• _DIRECTIONS FOR THIS TASK_: Please repeat the data exactly, leaving nothing out.

——————

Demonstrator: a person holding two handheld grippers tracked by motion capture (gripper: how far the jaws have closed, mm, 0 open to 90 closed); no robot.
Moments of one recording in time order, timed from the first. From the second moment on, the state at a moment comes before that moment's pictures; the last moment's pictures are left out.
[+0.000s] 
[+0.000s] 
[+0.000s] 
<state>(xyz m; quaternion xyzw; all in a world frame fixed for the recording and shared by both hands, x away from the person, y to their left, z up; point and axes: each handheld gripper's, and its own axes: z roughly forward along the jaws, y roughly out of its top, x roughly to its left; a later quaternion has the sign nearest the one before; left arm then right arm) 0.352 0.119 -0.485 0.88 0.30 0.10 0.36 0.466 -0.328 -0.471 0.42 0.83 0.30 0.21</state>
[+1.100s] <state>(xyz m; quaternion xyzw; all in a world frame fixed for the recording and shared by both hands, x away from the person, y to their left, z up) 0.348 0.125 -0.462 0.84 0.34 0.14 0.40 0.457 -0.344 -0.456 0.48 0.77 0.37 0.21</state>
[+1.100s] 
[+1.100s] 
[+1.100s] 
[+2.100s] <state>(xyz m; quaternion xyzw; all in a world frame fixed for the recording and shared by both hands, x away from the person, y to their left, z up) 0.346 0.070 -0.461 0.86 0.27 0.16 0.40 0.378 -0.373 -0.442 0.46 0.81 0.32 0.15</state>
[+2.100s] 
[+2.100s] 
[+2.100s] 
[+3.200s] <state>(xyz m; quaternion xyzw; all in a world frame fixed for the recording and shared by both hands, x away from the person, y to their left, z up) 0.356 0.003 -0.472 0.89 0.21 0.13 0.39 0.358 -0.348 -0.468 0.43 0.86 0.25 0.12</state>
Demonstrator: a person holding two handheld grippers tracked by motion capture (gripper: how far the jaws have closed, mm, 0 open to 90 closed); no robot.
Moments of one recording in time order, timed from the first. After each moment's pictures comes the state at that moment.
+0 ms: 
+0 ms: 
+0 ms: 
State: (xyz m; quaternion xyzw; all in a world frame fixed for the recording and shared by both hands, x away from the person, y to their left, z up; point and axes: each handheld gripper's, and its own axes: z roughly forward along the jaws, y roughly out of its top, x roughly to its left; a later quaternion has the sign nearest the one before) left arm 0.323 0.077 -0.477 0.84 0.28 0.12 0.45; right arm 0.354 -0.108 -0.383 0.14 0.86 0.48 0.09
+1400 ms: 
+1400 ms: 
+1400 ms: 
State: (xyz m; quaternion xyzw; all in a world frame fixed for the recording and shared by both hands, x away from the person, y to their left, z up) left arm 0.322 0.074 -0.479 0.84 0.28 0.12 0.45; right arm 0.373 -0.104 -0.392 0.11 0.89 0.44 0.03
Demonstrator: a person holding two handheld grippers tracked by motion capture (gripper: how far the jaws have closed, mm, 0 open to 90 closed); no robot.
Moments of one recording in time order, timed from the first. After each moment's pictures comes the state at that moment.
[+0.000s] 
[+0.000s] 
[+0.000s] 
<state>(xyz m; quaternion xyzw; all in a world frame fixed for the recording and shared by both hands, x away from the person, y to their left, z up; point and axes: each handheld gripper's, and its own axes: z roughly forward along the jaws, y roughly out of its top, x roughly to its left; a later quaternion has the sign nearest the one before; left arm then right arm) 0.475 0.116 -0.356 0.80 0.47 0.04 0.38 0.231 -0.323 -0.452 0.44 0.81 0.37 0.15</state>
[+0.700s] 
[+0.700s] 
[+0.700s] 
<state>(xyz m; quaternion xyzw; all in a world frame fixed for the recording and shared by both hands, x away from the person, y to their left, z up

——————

• _YOUR RESPONSE_:
Demonstrator: a person holding two handheld grippers tracked by motion capture (gripper: how far the jaws have closed, mm, 0 open to 90 closed); no robot.
Moments of one recording in time order, timed from the first. From the second moment on, the state at a moment comes before that moment's pictures; the last moment's pictures are left out.
[+0.000s] 
[+0.000s] 
[+0.000s] 
<state>(xyz m; quaternion xyzw; all in a world frame fixed for the recording and shared by both hands, x away from the person, y to their left, z up; point and axes: each handheld gripper's, and its own axes: z roughly forward along the jaws, y roughly out of its top, x roughly to its left; a later quaternion has the sign nearest the one before; left arm then right arm) 0.352 0.119 -0.485 0.88 0.30 0.10 0.36 0.466 -0.328 -0.471 0.42 0.83 0.30 0.21</state>
[+1.100s] <state>(xyz m; quaternion xyzw; all in a world frame fixed for the recording and shared by both hands, x away from the person, y to their left, z up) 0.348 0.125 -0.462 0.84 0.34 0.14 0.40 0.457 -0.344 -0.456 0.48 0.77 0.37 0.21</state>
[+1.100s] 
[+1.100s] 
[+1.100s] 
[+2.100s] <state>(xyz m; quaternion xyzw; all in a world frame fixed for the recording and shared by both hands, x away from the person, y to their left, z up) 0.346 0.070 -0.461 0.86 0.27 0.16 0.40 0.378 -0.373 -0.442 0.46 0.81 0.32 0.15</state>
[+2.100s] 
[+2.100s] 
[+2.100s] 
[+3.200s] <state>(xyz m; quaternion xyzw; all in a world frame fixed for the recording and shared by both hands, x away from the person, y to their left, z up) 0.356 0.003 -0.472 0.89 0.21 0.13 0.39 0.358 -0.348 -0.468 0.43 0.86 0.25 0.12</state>
Demonstrator: a person holding two handheld grippers tracked by motion capture (gripper: how far the jaws have closed, mm, 0 open to 90 closed); no robot.
Moments of one recording in time order, timed from the first. After each moment's pictures comes the state at that moment.
+0 ms: 
+0 ms: 
+0 ms: 
State: (xyz m; quaternion xyzw; all in a world frame fixed for the recording and shared by both hands, x away from the person, y to their left, z up; point and axes: each handheld gripper's, and its own axes: z roughly forward along the jaws, y roughly out of its top, x roughly to its left; a later quaternion has the sign nearest the one before) left arm 0.323 0.077 -0.477 0.84 0.28 0.12 0.45; right arm 0.354 -0.108 -0.383 0.14 0.86 0.48 0.09
+1400 ms: 
+1400 ms: 
+1400 ms: 
State: (xyz m; quaternion xyzw; all in a world frame fixed for the recording and shared by both hands, x away from the person, y to their left, z up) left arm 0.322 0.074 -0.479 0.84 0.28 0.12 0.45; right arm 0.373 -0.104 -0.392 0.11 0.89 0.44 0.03
Demonstrator: a person holding two handheld grippers tracked by motion capture (gripper: how far the jaws have closed, mm, 0 open to 90 closed); no robot.
Moments of one recording in time order, timed from the first. After each moment's pictures comes the state at that moment.
[+0.000s] 
[+0.000s] 
[+0.000s] 
<state>(xyz m; quaternion xyzw; all in a world frame fixed for the recording and shared by both hands, x away from the person, y to their left, z up; point and axes: each handheld gripper's, and its own axes: z roughly forward along the jaws, y roughly out of its top, x roughly to its left; a later quaternion has the sign nearest the one before; left arm then right arm) 0.475 0.116 -0.356 0.80 0.47 0.04 0.38 0.231 -0.323 -0.452 0.44 0.81 0.37 0.15</state>
[+0.700s] 
[+0.700s] 
[+0.700s] 
<state>(xyz m; quaternion xyzw; all in a world frame fixed for the recording and shared by both hands, x away from the person, y to their left, z up

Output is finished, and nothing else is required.